Live at #INFORMS2023: Advanced Air Mobility … not just for The Jetsons!

Welcome to the latest episode in a special series of the Resoundingly Human podcast, recorded in person at the 2023 INFORMS Annual Meeting in Phoenix. For this episode I am joined by Hamsa Balakrishnan with MIT. Hamsa is delivering the keynote session, “Advanced Air Mobility: Are We There Yet?” and she is joining me today to explore this topic.

There is actually an interesting problem here on where there is likely to be a lot of demand and that would likely be cities, so people refer to that as Urban Air Mobility where it’s going to be in a city environment where lots of people might want to use it but it’s also where the problem tends to be the hardest. Where I think it’s more likely to provide the most benefit is going to be in places where there are typically long distances. You don’t have the same challenges of doing this in an urban environment, but really there is a need for having increased mobility in those places.

Interviewed this episode:

Hamsa Balakrishnan


Hamsa Balakrishnan is the William E. Leonhard (1940) Professor of Aeronautics and Astronautics at the Massachusetts Institute of Technology (MIT), where she is also affiliated with the Operations Research Center and the Institute for Data, Systems, and Society. She was previously the Associate Department Head of Aeronautics and Astronautics at MIT. She received her PhD from Stanford University, and a B.Tech. from the Indian Institute of Technology Madras. Her research is in the design, analysis, and implementation of control and optimization algorithms for cyber-physical infrastructures, with an emphasis on air transportation. She is the co-founder and chief scientist of Lumo, a Boston-based travel startup.

Prof.

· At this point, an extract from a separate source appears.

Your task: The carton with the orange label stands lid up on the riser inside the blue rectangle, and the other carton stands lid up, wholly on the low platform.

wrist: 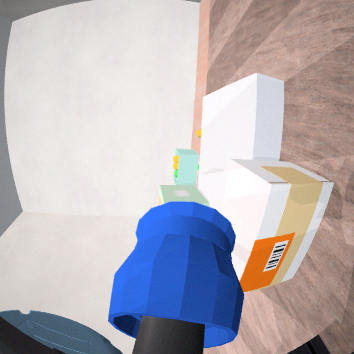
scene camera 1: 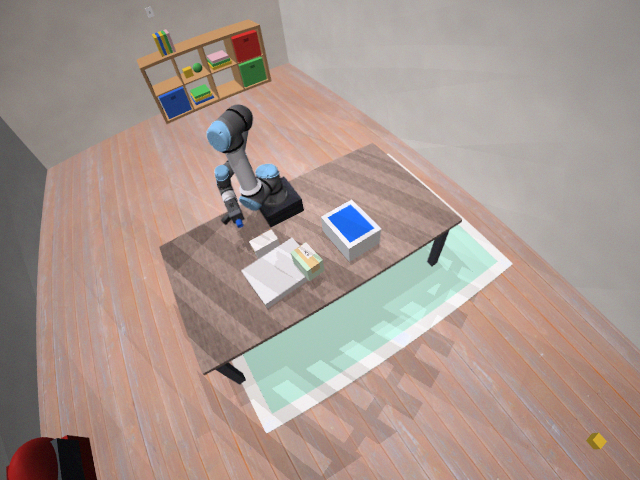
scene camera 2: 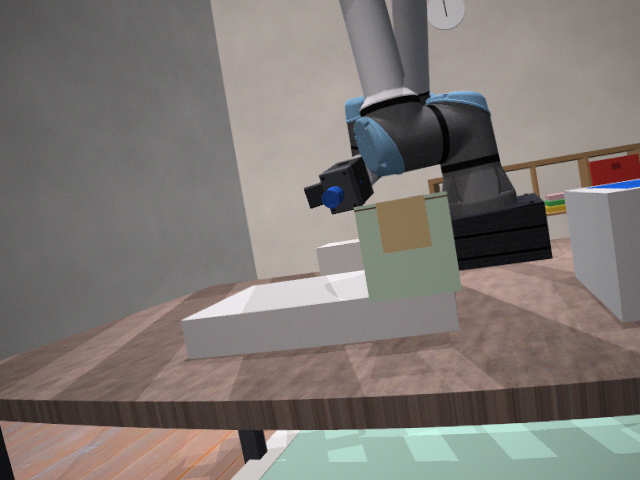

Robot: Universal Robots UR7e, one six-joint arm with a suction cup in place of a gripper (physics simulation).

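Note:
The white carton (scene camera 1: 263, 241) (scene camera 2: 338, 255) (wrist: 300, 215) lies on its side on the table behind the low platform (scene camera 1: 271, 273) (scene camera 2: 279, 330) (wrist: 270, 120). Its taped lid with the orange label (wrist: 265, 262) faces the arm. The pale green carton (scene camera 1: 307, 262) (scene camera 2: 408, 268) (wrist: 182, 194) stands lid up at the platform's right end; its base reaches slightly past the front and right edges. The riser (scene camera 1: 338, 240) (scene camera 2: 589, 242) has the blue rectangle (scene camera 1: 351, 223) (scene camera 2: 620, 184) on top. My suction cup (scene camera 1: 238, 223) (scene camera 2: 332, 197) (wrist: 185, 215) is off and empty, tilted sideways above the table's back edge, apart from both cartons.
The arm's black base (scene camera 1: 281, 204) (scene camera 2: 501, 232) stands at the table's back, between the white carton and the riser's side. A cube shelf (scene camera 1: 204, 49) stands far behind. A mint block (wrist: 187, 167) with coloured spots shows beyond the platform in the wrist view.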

Balakrishnan is an Associate Fellow of the American Institute of Aeronautics and Astronautics (AIAA), and the recipient of an NSF CAREER Award in 2008, the inaugural CNA Award for Operational Analysis in 2012, the AIAA Lawrence Sperry Award in 2012, the American Automatic Control Council’s Donald P. Eckman Award in 2014, the MIT AIAA Undergrad Advising (2014) and Undergraduate Teaching (2019) Awards, and multiple best paper awards.